Required action: The answer must consist only of the lines from the line with "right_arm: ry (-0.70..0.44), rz" to the line with "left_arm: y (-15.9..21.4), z", both included, exactly as they stand below.

Supplied material:
————

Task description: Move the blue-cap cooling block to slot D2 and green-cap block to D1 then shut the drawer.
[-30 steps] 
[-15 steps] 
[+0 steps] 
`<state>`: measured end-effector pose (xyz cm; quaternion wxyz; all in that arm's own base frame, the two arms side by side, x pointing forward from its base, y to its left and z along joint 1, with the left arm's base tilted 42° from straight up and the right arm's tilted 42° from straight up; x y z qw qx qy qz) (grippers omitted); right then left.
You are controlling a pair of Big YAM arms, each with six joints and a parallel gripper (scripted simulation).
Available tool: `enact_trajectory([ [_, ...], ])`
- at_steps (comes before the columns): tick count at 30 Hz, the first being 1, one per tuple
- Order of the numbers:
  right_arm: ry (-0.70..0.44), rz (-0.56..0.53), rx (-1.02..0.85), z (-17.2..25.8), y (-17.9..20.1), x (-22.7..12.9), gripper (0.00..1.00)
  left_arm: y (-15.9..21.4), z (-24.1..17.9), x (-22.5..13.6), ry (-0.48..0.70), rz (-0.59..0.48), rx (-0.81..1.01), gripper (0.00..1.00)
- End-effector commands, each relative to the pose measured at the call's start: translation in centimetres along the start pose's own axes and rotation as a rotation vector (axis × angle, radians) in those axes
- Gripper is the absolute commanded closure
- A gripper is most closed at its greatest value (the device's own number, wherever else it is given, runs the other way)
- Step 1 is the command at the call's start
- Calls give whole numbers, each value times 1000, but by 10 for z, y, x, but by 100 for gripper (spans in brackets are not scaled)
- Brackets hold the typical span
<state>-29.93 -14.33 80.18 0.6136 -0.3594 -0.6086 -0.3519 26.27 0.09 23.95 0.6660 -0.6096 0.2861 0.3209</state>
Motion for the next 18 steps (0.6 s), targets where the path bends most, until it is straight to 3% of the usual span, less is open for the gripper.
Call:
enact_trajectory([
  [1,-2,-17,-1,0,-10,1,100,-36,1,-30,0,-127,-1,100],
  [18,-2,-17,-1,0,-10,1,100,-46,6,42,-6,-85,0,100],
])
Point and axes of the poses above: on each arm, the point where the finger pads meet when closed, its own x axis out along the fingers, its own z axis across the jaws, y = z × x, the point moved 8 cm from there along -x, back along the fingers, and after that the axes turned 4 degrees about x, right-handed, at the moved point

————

Answer:
  right_arm: ry (-0.70..0.44), rz (-0.56..0.53), rx (-1.02..0.85), z (-17.2..25.8), y (-17.9..20.1), x (-22.7..12.9), gripper (0.00..1.00)
  left_arm: y (-15.9..21.4), z (-24.1..17.9), x (-22.5..13.6), ry (-0.48..0.70), rz (-0.59..0.48), rx (-0.81..1.01), gripper (0.00..1.00)

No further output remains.